My knees are healing nicely, for all of those who were as concerned as I was. ;) I do think I'm gonna have a pretty awesome scar on the left one in the shape of the continent of Africa (look at the picture below and tell me that's not what that looks like)!
A missionary was visiting our church today and said something that really crystallized for me a truth I have been struggling against. He was discussing his frustrations with ministry and said, "You know, efficiency in God's economy is just not the same as it is in ours." And I thought, "Amen. And that is why I am so frustrated, so much of the time." I have been more discouraged lately, or maybe more apt to get discouraged more quickly. I think all the stress of newness in my life (new city, new home, new job, new schedule, new hair color--just kidding) just makes my general intolerance for things "not going my way" more visible. Specifically, I was really excited in the spring because I felt like I had a renewed sense of hope for lots of things that I really believed (and continue to believe) were things that were important and valuable in God's eyes: the rebuilding of broken relationships; entering into and loving the Church; dealing with personal sin in my own life that I was just seeing; reaching out to my neighbors; working for justice; loving my roommates well. And then I got here and while many of these things have been phenomenal, I've also noticed over and over how each of my hopes has been let down--sometimes a little, sometimes a lot. Sometimes I've been disappointed by situations out of my control; sometimes I've been hurt to realize that other people don't share my hopes; many times I've realized that my own hopes for change are short-lived when I'm faced with the brokenness of the world around me and the devastating reality of my own sin. I was getting to the point earlier this week when I realized I was having a hard time seeing the blessings around me, because I was just so overwhelmed with the disappointments. I even fell asleep a few nights ago gritting my teeth, muttering to God about how I knew I was supposed to be grateful for certain things, but I just couldn't be because they weren't enough, because He was not holding up His end of the bargain and helping me live out all these beautiful dreams that I thought He had for me. (Thankfully, His mercies are new every morning--Lord help me if they weren't!)
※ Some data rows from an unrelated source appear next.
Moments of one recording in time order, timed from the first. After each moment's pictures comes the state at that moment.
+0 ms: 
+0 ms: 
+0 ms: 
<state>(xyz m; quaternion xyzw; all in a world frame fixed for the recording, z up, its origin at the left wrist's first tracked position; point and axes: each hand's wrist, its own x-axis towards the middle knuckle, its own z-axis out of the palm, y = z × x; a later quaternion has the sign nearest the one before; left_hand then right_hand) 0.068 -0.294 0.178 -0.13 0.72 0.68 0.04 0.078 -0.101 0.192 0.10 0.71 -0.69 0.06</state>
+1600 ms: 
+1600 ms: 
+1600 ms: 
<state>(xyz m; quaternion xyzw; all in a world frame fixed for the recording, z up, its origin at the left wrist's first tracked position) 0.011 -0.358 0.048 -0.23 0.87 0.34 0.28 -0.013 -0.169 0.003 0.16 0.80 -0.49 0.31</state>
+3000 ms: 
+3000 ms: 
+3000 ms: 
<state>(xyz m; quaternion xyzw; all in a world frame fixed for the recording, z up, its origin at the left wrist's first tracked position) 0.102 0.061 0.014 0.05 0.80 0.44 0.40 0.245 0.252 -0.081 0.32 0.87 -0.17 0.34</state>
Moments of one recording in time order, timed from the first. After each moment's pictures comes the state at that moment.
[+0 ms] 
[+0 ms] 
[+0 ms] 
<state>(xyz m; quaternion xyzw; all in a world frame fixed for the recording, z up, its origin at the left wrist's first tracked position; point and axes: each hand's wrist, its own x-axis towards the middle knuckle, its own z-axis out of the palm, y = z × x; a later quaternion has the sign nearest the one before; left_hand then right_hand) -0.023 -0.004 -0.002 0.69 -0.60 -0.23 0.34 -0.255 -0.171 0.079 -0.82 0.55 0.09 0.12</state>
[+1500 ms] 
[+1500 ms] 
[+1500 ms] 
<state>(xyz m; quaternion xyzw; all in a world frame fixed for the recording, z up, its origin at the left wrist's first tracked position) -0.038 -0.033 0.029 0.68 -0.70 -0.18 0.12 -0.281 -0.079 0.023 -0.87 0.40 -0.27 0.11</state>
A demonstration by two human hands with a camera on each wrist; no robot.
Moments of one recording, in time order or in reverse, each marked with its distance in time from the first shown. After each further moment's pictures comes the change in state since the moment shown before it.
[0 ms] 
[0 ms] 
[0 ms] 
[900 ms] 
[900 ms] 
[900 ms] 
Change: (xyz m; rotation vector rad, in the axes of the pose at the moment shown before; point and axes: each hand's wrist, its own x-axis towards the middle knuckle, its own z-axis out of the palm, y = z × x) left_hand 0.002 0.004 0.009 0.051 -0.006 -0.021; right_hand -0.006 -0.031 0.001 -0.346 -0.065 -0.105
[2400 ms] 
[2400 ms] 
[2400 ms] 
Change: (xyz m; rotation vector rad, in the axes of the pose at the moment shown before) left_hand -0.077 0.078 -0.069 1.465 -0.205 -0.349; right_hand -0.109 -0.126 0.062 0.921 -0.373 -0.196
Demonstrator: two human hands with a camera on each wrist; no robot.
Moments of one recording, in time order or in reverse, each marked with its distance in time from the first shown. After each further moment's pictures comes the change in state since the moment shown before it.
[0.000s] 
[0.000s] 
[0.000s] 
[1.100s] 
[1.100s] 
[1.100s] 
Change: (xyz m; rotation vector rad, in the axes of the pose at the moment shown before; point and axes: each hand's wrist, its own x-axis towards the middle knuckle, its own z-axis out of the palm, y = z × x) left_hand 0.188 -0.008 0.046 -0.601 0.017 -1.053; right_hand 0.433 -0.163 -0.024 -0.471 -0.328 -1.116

But what that missionary said just rang so true and reminded me that I need to humbly acknowledge that my beautifully-crafted plans (and my hopes in my own effort and goodness and dreams) do not dictate the ways in which God works, and that His work is not going to always occur in what I would consider the best, most efficient means. But I know so little, and He knows all things; my hope is so short-lived, and His goodness and redemptive power are endless; my excitement wanes, but His faithfulness continues throughout all generations. "For the foolishness of God is wiser than men, and the weakness of God is stronger than men" (I Corinthians 1:25). Lord have mercy; I need a lot of it!